Hernandez Maria Del Pilar, Martin Paul, Simkins Jacques
Dr Hernandez is an assistant professor of medicine and Dr Martin is a professor of medicine in the Division of Hepatology at the University of Miami Miller School of Medicine in Miami, Florida. Dr Simkins is an assistant professor of medicine in the Division of Infectious Diseases at the University of Miami Miller School of Medicine.
Gastroenterol Hepatol (N Y). 2015 Nov;11(11):741-53.
Orthotopic liver transplantation (OLT) is the standard of care for patients with decompensated cirrhosis and for patients with hepatocellular carcinoma. More than 6000 liver transplants are performed annually in the United States. High patient and graft survival rates have been achieved in great part due to the availability of potent immunosuppressive agents. Systemic immunosuppression has rendered the liver recipient susceptible to de novo infections as well as reactivation of preexisting latent infections. Infections occurring during the first month post-OLT are usually nosocomial, donor-derived, or the result of a perioperative complication. The development of opportunistic infections (OIs) such as Aspergillus and the reactivation of latent infections such as Mycobacterium tuberculosis are more frequent 1 to 6 months posttransplant, when the net state of immunosuppression is the highest. Immunosuppressive therapy is tapered 6 to 12 months post-OLT; therefore, infections occurring during that time period and afterward generally resemble those of the general population.
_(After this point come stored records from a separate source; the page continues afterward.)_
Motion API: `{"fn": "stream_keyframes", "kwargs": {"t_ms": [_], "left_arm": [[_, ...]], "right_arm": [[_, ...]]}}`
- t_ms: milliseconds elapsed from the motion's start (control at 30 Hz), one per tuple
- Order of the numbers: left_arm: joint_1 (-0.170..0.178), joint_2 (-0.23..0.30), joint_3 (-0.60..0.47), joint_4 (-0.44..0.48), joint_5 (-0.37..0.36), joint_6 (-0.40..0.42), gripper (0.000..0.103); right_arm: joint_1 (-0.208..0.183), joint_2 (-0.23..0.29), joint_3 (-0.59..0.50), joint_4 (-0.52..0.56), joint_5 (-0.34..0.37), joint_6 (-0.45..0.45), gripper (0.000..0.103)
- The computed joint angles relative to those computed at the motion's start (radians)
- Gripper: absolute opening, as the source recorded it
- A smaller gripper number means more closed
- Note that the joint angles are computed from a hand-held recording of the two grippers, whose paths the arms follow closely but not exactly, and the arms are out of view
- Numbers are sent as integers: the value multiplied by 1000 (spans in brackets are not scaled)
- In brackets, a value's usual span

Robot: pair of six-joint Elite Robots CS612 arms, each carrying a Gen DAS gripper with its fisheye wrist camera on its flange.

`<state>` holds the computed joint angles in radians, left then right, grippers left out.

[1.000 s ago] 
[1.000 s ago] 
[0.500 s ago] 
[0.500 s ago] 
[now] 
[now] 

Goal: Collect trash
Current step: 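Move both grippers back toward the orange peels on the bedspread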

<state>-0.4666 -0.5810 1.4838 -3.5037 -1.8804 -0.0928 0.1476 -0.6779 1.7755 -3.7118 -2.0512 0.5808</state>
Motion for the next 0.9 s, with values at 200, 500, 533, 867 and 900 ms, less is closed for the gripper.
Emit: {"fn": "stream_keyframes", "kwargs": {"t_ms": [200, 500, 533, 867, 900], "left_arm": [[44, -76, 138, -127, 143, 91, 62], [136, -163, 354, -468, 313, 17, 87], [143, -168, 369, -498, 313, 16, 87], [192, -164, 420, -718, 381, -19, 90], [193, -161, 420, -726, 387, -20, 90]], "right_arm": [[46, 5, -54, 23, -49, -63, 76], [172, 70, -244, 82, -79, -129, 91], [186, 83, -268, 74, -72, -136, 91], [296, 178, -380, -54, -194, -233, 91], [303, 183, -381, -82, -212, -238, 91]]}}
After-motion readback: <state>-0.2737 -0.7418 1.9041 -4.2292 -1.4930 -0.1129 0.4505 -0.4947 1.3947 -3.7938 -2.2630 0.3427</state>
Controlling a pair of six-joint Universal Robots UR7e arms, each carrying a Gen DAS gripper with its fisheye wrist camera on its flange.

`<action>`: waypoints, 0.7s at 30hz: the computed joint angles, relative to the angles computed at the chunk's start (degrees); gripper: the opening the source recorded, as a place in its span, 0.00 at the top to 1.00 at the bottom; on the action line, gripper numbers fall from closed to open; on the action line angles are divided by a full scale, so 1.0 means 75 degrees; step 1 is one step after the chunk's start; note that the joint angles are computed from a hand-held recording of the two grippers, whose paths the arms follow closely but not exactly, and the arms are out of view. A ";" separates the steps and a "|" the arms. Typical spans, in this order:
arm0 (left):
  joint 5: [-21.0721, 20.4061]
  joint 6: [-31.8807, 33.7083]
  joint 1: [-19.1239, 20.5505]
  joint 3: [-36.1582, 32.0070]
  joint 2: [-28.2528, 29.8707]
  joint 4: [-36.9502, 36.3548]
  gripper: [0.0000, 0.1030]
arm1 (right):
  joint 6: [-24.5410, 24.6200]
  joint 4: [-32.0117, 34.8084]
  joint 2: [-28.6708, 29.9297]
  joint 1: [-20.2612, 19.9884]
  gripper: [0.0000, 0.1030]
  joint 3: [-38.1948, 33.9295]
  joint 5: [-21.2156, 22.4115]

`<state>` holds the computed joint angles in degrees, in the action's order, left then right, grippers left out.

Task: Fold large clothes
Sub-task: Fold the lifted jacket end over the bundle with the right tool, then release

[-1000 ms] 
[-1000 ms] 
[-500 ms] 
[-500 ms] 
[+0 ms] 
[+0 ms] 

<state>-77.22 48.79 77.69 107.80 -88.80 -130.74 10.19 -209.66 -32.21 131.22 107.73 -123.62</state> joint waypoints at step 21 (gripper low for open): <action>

Screening strategies applied to determine the risk of an infection after transplantation and the use of prophylactic antimicrobial therapy have reduced the incidence of OIs after OLT. This article will review the various causes of infection post-OLT and the therapies used to manage complications.
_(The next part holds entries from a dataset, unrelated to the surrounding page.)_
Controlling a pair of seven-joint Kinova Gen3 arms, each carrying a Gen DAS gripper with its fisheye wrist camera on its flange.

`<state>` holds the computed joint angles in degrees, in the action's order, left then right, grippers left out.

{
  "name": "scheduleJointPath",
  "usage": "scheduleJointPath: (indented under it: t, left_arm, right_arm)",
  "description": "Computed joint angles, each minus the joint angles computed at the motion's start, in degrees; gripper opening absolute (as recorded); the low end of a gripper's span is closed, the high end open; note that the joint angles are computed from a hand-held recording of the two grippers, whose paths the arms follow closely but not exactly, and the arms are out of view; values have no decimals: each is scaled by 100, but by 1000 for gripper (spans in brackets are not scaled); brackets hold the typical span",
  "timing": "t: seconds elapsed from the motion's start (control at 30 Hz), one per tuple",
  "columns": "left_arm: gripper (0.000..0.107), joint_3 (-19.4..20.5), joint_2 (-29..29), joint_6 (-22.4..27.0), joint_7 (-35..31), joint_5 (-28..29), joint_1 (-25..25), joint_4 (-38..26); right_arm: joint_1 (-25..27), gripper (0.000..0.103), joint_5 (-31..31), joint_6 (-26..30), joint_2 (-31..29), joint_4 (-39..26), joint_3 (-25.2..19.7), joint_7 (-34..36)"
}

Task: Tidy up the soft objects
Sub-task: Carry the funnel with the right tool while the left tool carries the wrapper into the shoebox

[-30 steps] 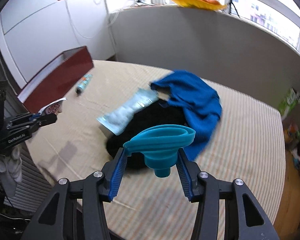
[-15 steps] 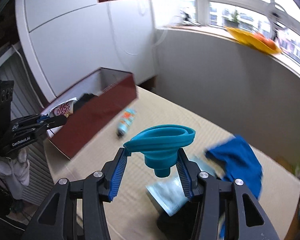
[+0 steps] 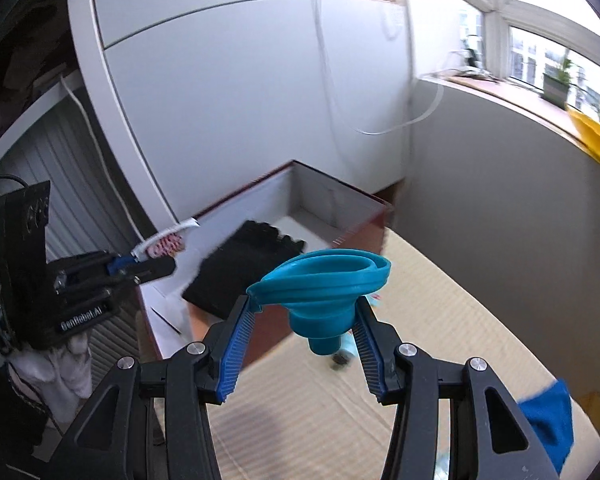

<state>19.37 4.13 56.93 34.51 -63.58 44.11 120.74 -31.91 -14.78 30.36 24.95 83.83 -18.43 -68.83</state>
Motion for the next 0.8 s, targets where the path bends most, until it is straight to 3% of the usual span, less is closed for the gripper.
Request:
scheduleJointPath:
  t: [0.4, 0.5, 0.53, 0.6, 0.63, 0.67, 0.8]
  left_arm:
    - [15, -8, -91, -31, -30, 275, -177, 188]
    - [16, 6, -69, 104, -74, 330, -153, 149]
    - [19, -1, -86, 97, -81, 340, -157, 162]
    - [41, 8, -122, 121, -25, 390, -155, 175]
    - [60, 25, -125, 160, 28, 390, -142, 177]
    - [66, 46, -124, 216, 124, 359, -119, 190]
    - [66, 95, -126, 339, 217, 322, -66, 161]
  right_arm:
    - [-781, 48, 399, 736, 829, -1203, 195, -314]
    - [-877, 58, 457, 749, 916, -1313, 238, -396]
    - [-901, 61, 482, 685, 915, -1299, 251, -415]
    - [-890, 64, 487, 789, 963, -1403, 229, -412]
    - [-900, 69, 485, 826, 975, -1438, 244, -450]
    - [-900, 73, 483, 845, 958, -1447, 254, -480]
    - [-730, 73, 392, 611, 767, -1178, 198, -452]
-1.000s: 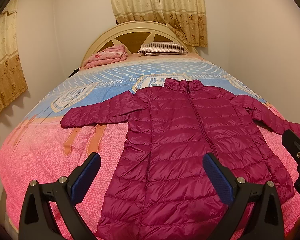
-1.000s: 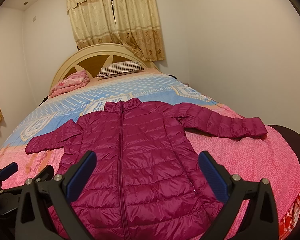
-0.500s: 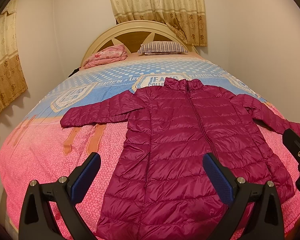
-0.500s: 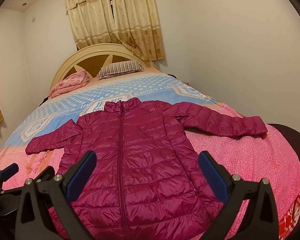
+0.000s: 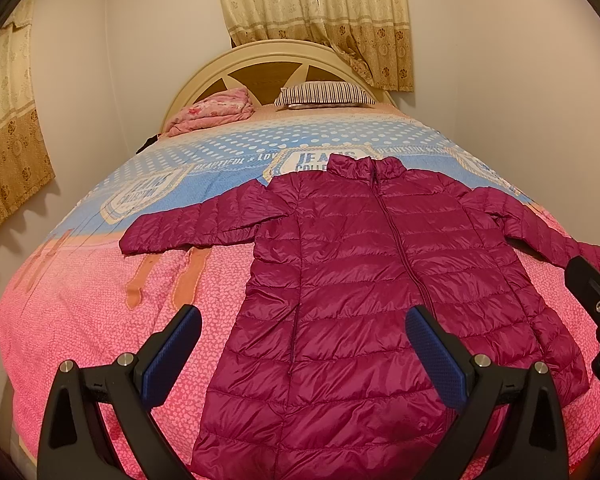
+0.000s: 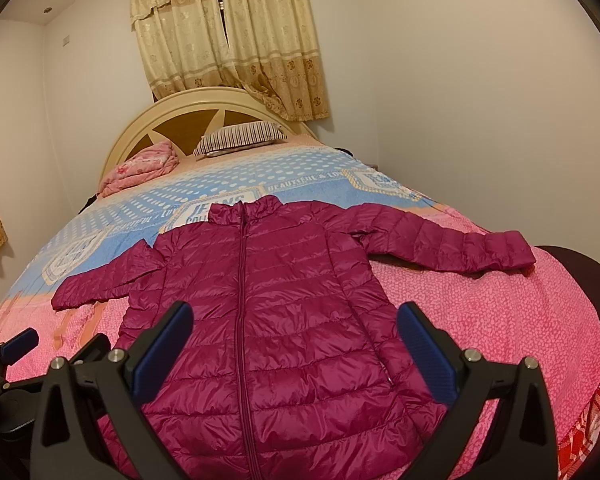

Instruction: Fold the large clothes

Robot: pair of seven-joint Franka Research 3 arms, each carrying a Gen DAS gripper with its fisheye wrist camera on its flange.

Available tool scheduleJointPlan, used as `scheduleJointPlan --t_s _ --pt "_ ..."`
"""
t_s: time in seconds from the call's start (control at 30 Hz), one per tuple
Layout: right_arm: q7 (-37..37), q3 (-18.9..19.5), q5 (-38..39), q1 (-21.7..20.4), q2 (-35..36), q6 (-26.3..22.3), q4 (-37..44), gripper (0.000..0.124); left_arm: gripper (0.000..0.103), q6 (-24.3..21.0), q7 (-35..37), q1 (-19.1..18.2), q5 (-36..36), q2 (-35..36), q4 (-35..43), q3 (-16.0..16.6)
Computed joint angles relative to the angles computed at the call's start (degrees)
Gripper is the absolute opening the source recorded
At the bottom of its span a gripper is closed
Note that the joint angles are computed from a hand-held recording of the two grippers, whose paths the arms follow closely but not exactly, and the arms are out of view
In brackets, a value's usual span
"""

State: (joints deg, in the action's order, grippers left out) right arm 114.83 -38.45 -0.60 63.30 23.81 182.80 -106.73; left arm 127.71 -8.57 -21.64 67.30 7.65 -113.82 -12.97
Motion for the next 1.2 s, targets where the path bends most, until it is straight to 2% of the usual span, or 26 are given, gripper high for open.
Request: scheduleJointPlan --t_s 0.33,0.43,0.53,0.57,0.67,0.7,0.73,0.87,0.9,1.0,1.1,1.2 --pt "0.35 1.08 0.22 -0.86 0.8 -0.61 0.76 0.103 0.102 0.41 1.06 0.04 -0.88 1.46 1.33 0.52" --pt "0.34 3.1 0.1 -2.77 1.05 -1.06 1.48 0.103 0.102 1.6 1.31 0.29 -1.14 1.87 1.47 0.84" --pt "0.09 8.15 0.27 -7.78 1.29 -2.69 2.97 0.103 0.102 5.73 1.79 1.2 -1.29 2.26 0.92 1.46" --pt "0.02 11.09 0.75 -10.7 1.75 -4.17 4.16 0.103 0.102 7.92 1.92 1.72 -0.98 2.4 0.52 1.81" --pt "0.22 15.81 0.83 -16.03 2.18 -6.03 5.59 0.103 0.102 12.99 1.59 3.33 0.15 2.75 -0.38 3.1" --pt "-0.33 18.81 1.85 -19.47 2.64 -7.06 6.66 0.103 0.102 14.48 1.56 3.99 0.42 2.85 -0.58 3.6" --pt "0.15 19.81 2.04 -21.12 2.83 -7.57 7.16 0.103 0.102 15.85 1.81 4.78 0.41 3.11 -0.58 4.13" --pt "4.16 20.5 2.08 -25.93 3.9 -8.0 8.76 0.103 0.102 17.66 2.63 7.56 -0.08 4.58 0.46 6.32" --pt "5.49 21.22 3.32 -28.61 4.41 -8.57 9.69 0.102 0.102 17.9 2.48 7.98 -0.05 4.67 0.41 6.68" --pt "10.88 20.2 4.23 -32.21 5.81 -10.39 11.94 0.089 0.102 19.86 2.73 10.1 -0.31 6.74 1.83 8.41" --pt "18.47 16.27 4.14 -34.99 9.66 -15.28 17.38 0.089 0.102 20.85 3.3 11.66 -0.97 10.18 4.41 10.05" --pt "20.73 18.63 5.03 -40.32 13.19 -19.25 22.99 0.086 0.102 22.55 4.56 12.46 -1.87 13.06 6.2 11.33"
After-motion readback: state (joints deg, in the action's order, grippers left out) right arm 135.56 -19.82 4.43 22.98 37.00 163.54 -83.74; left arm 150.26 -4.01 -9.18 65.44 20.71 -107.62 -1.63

原位肝移植(OLT)是失代偿期肝硬化患者和肝细胞癌患者的标准治疗方法。美国每年进行超过6000例肝移植手术。由于强效免疫抑制剂的可用性,患者和移植物的存活率在很大程度上得到了提高。全身免疫抑制使肝移植受者易发生新发感染以及既往潜伏感染的重新激活。OLT术后第一个月内发生的感染通常是医院获得性、供体来源的或围手术期并发症的结果。移植后1至6个月,当免疫抑制的净状态最高时,曲霉菌等机会性感染(OIs)的发生以及结核分枝杆菌等潜伏感染的重新激活更为频繁。OLT术后6至12个月逐渐减少免疫抑制治疗;因此,在此期间及之后发生的感染通常与普通人群的感染相似。用于确定移植后感染风险的筛查策略以及预防性抗菌治疗的使用降低了OLT后OIs的发生率。本文将综述OLT后感染的各种原因以及用于处理并发症的治疗方法。